Basic Iron Mordant Recipe for Dyeing Animal Fiber

By using this Basic Iron Mordant Recipe, you can achieve high-quality results from dyeing animal fiber.


| December 2013



Baskets full of dyed animal fibers.

You can mordant your animal fiber by heat, cold, or solar dyeing methods.

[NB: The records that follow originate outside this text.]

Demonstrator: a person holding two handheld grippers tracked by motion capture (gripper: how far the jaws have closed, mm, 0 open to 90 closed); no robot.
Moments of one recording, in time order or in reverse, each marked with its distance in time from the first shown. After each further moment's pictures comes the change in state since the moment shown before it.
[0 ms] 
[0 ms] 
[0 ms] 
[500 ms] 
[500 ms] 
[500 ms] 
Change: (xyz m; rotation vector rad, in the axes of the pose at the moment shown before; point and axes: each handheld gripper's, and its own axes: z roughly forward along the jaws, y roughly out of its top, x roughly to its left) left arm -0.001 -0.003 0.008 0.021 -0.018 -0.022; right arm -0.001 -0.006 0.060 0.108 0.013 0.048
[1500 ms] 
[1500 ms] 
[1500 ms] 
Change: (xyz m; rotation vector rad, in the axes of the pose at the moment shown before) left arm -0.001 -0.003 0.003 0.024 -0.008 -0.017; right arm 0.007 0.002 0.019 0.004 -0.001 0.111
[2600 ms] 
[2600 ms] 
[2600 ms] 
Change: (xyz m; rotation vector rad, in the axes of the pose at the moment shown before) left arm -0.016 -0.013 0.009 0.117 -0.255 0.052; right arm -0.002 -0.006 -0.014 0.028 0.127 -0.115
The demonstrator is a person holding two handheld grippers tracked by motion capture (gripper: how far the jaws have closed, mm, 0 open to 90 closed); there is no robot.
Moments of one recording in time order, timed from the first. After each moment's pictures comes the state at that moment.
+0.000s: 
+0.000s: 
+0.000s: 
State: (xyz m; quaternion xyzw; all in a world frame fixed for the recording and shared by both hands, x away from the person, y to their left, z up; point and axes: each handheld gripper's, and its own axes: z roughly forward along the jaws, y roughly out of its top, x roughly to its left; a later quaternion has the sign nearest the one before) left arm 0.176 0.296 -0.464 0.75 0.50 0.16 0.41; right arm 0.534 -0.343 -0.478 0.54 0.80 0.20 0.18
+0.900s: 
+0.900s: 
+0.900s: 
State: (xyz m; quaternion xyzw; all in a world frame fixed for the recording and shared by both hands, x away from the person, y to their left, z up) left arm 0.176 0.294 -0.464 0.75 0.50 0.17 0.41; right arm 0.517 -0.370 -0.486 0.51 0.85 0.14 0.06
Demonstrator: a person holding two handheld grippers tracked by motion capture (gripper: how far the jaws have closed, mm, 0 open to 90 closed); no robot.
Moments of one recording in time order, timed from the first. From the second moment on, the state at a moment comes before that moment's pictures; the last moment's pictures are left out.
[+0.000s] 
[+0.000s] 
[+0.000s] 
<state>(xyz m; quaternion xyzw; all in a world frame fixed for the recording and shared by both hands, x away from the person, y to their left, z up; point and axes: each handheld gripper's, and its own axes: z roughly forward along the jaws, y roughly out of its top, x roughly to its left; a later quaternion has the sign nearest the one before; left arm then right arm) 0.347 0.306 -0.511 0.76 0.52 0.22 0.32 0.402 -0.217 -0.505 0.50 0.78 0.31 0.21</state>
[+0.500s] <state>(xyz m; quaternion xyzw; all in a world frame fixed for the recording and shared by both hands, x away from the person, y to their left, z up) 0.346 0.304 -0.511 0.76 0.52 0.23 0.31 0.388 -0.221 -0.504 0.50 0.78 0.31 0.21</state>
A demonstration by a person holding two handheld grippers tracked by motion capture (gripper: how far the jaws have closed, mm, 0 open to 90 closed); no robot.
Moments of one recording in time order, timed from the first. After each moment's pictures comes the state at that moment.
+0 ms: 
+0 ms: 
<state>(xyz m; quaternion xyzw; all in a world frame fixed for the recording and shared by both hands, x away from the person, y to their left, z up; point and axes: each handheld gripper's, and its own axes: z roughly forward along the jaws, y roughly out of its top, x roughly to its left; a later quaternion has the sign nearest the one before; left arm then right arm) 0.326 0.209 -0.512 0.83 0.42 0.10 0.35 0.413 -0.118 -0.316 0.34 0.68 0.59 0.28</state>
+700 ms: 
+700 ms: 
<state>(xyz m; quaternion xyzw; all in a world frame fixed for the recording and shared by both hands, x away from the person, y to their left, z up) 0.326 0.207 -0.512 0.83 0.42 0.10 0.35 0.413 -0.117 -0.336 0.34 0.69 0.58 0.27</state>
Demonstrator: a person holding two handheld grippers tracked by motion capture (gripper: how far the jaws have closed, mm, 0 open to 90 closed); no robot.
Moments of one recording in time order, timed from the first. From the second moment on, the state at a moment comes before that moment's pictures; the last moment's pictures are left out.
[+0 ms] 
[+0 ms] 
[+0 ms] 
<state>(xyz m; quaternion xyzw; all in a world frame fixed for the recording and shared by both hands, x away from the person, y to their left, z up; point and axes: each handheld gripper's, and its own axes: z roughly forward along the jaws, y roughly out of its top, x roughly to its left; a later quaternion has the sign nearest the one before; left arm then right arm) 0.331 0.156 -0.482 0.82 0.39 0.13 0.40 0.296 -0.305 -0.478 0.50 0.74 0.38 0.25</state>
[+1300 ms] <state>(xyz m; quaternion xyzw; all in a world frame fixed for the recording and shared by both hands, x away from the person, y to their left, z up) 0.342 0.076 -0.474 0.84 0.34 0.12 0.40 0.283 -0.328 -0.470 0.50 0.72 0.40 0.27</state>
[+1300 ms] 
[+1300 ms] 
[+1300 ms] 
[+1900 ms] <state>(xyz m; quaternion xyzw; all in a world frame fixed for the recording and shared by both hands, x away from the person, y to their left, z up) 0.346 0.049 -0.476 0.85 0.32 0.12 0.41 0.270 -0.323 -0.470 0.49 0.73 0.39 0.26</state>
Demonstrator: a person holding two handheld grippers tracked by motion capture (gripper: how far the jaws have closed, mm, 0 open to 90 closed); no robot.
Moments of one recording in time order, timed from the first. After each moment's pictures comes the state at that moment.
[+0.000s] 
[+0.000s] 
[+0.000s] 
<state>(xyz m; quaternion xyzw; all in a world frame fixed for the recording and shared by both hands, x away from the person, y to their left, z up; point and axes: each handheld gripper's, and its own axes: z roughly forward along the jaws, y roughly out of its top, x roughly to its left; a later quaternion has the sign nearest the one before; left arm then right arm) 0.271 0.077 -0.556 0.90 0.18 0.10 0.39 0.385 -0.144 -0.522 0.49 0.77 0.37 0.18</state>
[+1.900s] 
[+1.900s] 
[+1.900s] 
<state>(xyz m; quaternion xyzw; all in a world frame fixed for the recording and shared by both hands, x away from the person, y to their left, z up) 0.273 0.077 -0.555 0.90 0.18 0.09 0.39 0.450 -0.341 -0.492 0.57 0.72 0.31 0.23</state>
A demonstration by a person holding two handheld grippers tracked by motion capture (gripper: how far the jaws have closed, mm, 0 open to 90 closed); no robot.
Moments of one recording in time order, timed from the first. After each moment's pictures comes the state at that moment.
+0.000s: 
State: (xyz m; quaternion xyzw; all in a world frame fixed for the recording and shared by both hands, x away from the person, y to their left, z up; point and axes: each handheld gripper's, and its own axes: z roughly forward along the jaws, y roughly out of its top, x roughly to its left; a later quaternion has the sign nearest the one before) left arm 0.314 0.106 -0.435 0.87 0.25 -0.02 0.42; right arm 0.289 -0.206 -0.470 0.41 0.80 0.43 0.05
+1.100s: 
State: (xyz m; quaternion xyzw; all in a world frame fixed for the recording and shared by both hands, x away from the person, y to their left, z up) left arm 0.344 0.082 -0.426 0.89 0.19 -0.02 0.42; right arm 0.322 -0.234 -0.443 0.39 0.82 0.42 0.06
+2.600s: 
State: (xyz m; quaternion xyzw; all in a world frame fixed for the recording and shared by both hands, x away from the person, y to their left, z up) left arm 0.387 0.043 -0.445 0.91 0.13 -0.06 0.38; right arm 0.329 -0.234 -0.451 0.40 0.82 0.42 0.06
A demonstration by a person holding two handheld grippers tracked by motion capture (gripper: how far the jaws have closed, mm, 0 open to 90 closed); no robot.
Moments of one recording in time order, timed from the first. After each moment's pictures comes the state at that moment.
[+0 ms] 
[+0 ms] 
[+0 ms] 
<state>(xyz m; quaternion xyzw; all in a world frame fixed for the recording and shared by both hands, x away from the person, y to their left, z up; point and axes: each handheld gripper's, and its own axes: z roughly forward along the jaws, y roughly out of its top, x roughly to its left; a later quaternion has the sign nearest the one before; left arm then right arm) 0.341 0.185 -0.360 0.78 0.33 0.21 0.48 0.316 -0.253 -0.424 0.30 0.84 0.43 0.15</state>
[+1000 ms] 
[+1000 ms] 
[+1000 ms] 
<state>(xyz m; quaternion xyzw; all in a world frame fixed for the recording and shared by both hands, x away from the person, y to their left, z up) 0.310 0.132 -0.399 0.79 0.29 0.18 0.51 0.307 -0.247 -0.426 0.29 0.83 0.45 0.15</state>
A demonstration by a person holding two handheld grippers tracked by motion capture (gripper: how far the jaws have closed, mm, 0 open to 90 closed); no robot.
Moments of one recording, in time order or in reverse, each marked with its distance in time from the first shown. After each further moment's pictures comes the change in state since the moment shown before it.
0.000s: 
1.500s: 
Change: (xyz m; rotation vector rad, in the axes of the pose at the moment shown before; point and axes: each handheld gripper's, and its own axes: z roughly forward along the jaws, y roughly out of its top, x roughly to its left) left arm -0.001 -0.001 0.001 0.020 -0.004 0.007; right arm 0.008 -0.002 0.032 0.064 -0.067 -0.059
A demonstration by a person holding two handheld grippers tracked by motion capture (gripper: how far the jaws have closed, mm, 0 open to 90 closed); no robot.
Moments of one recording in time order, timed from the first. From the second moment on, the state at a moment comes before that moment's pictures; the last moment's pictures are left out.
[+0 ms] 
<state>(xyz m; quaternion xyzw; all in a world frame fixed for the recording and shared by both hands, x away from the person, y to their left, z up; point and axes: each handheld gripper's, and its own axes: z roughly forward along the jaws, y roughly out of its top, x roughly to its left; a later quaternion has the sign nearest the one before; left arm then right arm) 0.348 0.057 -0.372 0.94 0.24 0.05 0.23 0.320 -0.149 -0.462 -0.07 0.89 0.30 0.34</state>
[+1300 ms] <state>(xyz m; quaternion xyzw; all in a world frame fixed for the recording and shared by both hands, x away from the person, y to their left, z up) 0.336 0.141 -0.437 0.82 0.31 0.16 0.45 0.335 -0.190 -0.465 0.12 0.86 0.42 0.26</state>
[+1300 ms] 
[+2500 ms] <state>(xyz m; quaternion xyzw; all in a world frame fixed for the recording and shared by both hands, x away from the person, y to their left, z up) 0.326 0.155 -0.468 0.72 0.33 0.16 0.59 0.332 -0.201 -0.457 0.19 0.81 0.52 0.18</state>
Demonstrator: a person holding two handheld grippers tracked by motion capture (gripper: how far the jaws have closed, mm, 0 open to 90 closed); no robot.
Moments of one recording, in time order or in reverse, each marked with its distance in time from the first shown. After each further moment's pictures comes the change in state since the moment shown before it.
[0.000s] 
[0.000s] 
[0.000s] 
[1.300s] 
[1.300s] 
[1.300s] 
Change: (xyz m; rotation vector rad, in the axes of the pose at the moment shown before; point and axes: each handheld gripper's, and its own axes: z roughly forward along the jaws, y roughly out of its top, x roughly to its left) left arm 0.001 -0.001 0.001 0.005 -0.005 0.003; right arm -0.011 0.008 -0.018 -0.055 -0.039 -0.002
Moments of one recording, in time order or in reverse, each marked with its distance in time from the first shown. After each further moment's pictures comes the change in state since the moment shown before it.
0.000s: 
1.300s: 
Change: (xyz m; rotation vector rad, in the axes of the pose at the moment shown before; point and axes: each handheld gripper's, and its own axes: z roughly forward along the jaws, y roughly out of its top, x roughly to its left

Photo by Fotolia/lightningboldt

Home dyeing can be a gamble if you are new to the idea, but even if you are experienced in the art, knowing the reaction difference between animal fibers and plant based fibers can be crucial to proper dye absorption. Using The Handbook of Natural Plant Dyes (Timber Press, 2010) Sasha Duerr walks you through using mordants and natural dyes in perfect harmony. Use this excerpt to dye animal fiber with a Basic Iron Mordant Recipe.

Basic Iron Mordant Recipe

Before dyeing your animal fiber, weigh the dry fiber and record the dry weight; the iron powder will be measured in proportion to the dry fiber weight. Iron powder can be obtained as ferrous sulfate crystals. You can mordant your fiber by heat, cold, or solar dyeing methods. When you’re working with iron powder, be careful not to breathe in the iron dust, which can be caustic to the lungs. It’s a good idea to wear a dust mask with iron powder.

4 ounces (113 g) fiber
2 percent (1/2 teaspoon) iron powder to weight of fiber

Wet the fiber in lukewarm water for at least 1 hour, or overnight.

Fill a large stainless steel pot with enough water to cover the fiber and give it plenty of room so it takes the mordant evenly.

Heat the water to a simmer, 180 degrees Fahrenheit (82 degrees Celsius).